Your objective: Filter out every line below that lacks "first", and copy the rest.

Source records:
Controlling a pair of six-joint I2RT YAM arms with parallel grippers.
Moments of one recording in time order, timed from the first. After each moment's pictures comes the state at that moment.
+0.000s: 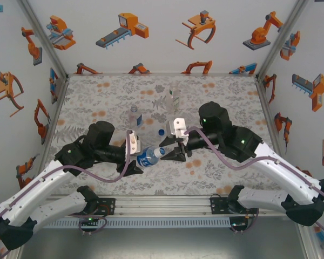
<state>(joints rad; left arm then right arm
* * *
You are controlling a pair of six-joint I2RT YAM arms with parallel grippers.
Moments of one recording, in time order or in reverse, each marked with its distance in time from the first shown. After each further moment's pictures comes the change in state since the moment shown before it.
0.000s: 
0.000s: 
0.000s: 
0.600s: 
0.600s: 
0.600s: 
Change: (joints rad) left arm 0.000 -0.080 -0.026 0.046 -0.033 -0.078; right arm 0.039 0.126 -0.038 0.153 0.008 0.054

Result of the exercise:
Moments of one recording in time order, timed from the first. After each moment's pictures comes the state at that moment.
Moments of one recording, in time order or in reverse, each marked with its distance in time from the first shown. After each further moment's pictures comes the change in state since the moment shown before it.

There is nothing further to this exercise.